Here are the relevant details:
arvados-cwl-runner --submit-runner-ram 10000 --api=containers --submit cwl/tiling_createsglf-wf-debug.cwl yml/test-fjdira-to-dir-to-sglf.yml
fjDirs: - class: Directory location: keep:a5713a7ea4c6ea265f1464d319287592+529231/hu119DFA-GS000022010-ASM - class: Directory location: keep:a5713a7ea4c6ea265f1464d319287592+529231/hu1DD730-GS000037501-ASM - class: Directory location: keep:a5713a7ea4c6ea265f1464d319287592+529231/huC434ED-GS01669-DNA_D08 - class: Directory location: keep:a5713a7ea4c6ea265f1464d319287592+529231/huD10E53-GS01669-DNA_B04 - class: Directory location: keep:a5713a7ea4c6ea265f1464d319287592+529231/hu34D5B9-GS01173-DNA_C07 - class: Directory location: keep:a5713a7ea4c6ea265f1464d319287592+529231/huBFE0A8-GS000039670-ASM - class: Directory location: keep:a5713a7ea4c6ea265f1464d319287592+529231/hu3C8DE9-GS000052488-DID - class: Directory location: keep:a5713a7ea4c6ea265f1464d319287592+529231/hu34D5B9-GS01670-DNA_E02 - class: Directory location: keep:a5713a7ea4c6ea265f1464d319287592+529231/hu2843C9-GS01669-DNA_D05 - class: Directory location: keep:a5713a7ea4c6ea265f1464d319287592+529231/hu826751-GS03052-DNA_B01 tagset: class: File location: keep:6f0b48919ea97da91e3749f65969f03f+627/tagset.fa.gz
Hopefully the rest of the port should go better with this in mind.
#9 Updated by Abram Connelly almost 2 years ago
A test pipeline for the 10 datasets was successfully run. The pipeline ran with output 59344db8316df1e900650eeaa487387e+787. Though there is a step that consolidates the CGF check logfiles into a single collection, I'm having trouble finding it in the Workbench display. Doing a manual check of the 25 output logs shows that the resulting CGF is consistent.
Pending review this ticket should be done.
#10 Updated by Abram Connelly almost 2 years ago
I think the expressiontool CWL pipelines don't show up in workbench and that's why I was having trouble finding the log files file consolidated into a single collection.
After some refactoring and adding an explicit consolidation step to the CWL pipeline, I've run a test 10 that has all of the CGF along with it's log files into a single output collection.
The FastJ + SGLF to CGF conversion step is now batched and scattered to speed up wall time calculation.
This ticket should be in a state to close.
#14 Updated by Abram Connelly almost 2 years ago
As a very very rough estimate, the cost should be in the ~$1.50 per genome processed.

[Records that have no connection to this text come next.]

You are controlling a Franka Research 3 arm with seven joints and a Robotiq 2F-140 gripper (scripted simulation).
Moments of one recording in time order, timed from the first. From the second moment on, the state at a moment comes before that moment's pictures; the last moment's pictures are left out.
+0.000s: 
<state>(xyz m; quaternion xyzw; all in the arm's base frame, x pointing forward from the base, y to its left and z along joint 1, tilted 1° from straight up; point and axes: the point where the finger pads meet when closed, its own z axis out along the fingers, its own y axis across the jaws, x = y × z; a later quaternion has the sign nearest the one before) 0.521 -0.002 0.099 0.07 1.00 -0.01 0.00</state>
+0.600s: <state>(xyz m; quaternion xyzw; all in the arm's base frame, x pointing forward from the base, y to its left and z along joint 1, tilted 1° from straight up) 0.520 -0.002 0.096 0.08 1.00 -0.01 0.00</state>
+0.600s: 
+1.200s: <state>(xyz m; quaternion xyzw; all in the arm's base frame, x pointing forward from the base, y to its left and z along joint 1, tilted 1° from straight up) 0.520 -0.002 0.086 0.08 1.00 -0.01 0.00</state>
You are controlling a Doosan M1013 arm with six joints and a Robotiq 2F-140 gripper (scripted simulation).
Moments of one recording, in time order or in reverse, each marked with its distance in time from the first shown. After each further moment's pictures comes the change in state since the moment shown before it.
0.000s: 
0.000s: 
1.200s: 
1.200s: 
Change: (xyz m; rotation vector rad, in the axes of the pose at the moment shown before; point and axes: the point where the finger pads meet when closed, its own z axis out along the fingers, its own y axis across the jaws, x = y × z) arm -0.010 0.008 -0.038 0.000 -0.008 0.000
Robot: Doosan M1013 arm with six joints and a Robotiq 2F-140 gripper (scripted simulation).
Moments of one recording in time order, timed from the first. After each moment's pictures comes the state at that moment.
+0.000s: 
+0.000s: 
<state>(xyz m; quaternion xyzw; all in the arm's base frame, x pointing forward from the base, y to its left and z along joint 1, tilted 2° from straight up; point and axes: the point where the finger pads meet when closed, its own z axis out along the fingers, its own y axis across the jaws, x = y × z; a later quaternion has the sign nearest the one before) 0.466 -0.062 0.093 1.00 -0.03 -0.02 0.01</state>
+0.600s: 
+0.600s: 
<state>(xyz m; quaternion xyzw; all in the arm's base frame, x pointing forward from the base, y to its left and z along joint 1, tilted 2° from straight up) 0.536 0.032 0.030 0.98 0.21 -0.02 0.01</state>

The total runtime of the 100 datasets is 14d4h22m of node allocation time. As a rough estimate, this can be broken down into two major machine allocation types:
- 16 vcpu with ~100Gb of RAM, using ~1h15m per batch of 16 tilepaths to create the tile library, for a total of ~68h of node allocation. At azure prices, the E16v3 instance most closely resembles those requirements at $1.064/hour
- 1 vcpu at ~10Gb of RAM for everything else. The E2v3 instance most closely matches the constraints and costs $0.133/hour
(68 * 1.1064) + (14*24 + 4.5- 68)*0.133 = 111.4777
Since there are 100 processed, that works out to about $1.12 per genome.